**Aim of the exercise**
Please report how many lines in the records below contain "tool". Reply with the number alone.
##### Data provided
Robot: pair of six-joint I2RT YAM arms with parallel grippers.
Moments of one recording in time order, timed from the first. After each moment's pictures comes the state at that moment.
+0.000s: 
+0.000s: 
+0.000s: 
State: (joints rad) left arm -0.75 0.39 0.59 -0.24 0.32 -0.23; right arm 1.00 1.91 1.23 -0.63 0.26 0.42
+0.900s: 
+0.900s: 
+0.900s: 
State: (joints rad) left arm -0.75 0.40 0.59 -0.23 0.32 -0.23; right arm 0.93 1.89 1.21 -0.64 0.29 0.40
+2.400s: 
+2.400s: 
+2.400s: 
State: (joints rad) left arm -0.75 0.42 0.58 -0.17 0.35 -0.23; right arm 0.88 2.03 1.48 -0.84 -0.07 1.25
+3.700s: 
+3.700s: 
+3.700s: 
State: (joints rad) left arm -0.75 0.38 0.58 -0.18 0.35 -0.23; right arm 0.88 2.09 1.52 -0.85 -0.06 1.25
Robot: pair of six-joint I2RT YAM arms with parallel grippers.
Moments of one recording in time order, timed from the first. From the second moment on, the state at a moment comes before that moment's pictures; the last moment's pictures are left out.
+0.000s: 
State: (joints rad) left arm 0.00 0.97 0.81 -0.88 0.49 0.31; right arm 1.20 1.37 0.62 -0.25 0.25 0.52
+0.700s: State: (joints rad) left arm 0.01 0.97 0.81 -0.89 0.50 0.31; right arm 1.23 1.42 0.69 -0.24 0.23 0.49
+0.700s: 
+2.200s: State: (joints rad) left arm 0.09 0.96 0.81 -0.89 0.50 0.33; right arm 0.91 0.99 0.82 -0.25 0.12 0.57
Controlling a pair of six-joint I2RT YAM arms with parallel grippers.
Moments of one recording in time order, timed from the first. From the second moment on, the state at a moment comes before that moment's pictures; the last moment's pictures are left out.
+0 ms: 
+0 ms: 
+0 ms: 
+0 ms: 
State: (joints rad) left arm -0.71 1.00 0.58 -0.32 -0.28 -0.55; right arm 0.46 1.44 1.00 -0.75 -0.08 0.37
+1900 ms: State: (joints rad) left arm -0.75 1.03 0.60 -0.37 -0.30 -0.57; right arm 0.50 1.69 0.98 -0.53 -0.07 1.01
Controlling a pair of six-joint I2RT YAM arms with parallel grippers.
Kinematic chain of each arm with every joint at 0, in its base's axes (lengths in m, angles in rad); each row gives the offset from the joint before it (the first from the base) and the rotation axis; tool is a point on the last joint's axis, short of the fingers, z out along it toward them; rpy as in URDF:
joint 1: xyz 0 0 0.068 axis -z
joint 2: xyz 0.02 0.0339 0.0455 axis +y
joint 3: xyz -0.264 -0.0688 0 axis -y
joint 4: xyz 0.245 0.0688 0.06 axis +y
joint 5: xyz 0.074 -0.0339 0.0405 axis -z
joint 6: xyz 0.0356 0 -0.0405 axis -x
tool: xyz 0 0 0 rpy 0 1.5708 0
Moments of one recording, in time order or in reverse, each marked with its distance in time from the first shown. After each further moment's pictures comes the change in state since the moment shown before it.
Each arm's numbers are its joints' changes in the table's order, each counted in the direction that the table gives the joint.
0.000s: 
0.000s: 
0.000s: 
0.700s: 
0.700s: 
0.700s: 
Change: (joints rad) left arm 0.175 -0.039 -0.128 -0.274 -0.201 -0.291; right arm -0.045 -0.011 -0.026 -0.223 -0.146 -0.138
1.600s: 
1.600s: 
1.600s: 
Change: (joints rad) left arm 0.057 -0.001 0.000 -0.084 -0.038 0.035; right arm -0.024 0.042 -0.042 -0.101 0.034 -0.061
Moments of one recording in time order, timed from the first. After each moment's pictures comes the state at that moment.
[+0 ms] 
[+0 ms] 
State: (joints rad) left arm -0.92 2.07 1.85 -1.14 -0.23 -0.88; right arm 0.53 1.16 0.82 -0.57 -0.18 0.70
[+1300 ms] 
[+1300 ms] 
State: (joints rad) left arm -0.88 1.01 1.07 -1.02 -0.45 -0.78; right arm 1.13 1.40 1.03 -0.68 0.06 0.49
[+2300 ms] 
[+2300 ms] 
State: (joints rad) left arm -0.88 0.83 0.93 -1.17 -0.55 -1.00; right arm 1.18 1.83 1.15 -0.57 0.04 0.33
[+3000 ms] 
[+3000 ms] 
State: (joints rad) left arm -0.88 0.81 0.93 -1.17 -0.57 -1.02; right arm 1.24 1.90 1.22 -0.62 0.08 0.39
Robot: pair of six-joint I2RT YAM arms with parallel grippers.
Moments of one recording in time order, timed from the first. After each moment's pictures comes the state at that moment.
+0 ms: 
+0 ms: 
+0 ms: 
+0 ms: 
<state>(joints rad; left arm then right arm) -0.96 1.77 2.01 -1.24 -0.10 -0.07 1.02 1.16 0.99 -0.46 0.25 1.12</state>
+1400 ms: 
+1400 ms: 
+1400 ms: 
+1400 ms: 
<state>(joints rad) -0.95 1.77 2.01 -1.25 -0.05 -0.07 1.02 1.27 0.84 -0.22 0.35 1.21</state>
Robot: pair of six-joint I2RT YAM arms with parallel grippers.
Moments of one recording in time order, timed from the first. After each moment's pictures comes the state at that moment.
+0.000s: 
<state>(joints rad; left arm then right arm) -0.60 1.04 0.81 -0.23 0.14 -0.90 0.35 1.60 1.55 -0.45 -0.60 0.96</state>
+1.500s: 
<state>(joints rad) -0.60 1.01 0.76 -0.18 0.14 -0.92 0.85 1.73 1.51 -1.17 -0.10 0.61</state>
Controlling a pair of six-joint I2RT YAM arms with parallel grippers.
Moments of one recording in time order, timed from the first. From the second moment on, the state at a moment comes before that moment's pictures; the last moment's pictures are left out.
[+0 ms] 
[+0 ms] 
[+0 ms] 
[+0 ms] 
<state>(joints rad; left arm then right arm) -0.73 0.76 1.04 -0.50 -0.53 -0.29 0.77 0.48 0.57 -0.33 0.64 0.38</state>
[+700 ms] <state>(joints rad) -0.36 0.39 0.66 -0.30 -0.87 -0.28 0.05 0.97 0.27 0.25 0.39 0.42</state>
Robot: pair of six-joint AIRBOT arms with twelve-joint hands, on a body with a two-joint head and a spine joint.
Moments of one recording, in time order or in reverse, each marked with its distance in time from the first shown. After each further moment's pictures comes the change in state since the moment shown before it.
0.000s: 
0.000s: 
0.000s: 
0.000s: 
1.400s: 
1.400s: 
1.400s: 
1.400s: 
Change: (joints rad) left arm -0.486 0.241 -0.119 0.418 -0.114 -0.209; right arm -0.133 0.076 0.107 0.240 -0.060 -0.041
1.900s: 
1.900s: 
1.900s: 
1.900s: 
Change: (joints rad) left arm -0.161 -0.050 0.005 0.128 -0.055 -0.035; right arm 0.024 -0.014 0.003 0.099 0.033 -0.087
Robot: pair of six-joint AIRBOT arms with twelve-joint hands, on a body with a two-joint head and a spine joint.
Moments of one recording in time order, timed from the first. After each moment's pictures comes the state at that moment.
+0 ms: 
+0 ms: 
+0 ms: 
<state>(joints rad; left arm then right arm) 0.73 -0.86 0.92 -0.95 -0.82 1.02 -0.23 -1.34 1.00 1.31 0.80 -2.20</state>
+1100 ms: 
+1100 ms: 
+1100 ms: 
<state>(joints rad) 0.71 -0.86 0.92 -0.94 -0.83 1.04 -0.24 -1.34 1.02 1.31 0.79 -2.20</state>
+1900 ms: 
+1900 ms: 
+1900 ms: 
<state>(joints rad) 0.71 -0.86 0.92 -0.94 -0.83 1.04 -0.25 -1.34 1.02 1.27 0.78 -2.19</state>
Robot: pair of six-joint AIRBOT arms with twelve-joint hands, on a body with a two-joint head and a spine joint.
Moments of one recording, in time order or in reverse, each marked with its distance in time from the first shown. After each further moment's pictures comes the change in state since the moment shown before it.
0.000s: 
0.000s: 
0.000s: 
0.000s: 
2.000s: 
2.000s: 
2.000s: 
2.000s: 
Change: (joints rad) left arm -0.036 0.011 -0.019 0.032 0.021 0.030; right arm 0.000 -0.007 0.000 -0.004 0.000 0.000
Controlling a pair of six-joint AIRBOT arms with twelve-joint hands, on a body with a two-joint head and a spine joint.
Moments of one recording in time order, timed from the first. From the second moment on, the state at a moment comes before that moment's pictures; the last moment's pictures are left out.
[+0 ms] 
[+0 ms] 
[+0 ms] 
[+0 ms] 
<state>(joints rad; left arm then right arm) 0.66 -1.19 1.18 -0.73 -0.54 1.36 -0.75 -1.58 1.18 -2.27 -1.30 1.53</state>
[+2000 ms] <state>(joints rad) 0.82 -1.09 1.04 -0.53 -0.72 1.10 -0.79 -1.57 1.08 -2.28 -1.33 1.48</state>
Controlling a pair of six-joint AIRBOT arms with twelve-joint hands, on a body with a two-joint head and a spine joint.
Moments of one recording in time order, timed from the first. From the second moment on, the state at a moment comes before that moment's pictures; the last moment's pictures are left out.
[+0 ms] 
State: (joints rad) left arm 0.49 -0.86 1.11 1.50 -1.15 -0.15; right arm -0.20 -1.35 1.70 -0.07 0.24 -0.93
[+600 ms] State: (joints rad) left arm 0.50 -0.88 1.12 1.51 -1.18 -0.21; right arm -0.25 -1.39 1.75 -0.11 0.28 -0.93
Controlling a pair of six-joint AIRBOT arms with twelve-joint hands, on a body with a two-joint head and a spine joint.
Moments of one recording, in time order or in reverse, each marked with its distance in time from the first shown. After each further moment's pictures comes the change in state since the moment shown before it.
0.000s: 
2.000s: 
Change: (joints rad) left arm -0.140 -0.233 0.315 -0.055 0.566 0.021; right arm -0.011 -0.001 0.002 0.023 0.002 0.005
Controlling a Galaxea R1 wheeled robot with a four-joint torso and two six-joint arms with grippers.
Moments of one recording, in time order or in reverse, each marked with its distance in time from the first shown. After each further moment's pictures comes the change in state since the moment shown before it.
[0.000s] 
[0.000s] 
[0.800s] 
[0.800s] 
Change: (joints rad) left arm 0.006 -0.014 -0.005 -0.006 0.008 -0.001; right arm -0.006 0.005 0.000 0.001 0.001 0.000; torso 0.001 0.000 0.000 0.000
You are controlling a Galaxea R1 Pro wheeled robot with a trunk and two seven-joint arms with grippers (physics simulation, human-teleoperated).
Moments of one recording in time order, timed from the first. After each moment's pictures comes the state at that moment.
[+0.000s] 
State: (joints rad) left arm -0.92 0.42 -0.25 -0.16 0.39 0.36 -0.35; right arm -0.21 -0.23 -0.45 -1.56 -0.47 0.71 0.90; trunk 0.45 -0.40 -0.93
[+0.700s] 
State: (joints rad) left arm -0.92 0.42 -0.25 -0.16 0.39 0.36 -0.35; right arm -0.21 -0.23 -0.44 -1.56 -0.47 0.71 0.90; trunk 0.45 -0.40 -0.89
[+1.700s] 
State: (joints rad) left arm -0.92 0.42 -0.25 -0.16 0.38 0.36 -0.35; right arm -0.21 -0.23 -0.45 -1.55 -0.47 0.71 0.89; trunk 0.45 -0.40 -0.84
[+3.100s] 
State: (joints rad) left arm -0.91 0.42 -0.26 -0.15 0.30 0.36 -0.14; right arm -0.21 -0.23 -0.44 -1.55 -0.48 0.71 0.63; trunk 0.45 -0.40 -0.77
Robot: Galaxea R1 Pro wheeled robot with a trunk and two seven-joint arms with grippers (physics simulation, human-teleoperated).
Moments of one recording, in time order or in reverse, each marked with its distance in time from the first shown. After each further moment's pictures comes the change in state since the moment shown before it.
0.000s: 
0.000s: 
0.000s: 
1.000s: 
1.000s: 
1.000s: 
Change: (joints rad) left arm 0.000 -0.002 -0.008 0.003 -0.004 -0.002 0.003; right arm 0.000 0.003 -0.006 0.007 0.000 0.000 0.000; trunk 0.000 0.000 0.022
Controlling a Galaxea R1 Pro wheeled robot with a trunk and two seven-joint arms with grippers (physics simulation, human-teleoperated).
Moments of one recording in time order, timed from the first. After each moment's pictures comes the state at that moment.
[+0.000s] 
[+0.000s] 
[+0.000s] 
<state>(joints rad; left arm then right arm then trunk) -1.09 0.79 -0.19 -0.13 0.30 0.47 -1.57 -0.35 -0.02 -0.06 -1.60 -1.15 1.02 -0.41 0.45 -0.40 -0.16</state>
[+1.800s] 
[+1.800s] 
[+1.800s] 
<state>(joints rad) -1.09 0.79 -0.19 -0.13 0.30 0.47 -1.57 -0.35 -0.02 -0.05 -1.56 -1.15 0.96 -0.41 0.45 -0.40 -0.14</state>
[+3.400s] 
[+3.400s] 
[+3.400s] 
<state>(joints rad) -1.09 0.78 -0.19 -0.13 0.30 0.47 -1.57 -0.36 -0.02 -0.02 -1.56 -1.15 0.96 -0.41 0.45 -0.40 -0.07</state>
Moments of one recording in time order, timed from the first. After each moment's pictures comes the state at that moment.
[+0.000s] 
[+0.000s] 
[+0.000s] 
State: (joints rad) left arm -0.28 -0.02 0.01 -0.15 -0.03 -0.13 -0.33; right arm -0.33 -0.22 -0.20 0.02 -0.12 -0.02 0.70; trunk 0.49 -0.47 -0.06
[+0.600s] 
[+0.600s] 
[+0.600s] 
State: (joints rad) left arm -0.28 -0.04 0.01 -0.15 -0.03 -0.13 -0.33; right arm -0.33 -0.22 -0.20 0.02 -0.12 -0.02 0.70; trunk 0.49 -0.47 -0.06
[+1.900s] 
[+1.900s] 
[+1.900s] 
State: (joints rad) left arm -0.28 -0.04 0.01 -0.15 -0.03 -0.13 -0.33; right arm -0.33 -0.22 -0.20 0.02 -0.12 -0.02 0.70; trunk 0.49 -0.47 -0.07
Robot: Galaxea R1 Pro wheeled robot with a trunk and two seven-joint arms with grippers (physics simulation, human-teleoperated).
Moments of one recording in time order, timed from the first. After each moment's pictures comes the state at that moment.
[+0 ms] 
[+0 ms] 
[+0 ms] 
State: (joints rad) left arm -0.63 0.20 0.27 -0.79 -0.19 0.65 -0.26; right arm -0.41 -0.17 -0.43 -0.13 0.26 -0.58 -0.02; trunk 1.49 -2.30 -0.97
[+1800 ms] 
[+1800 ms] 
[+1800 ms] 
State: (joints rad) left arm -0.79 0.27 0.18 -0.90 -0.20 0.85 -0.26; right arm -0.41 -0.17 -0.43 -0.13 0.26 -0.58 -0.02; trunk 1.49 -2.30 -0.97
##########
**Output for this task**
2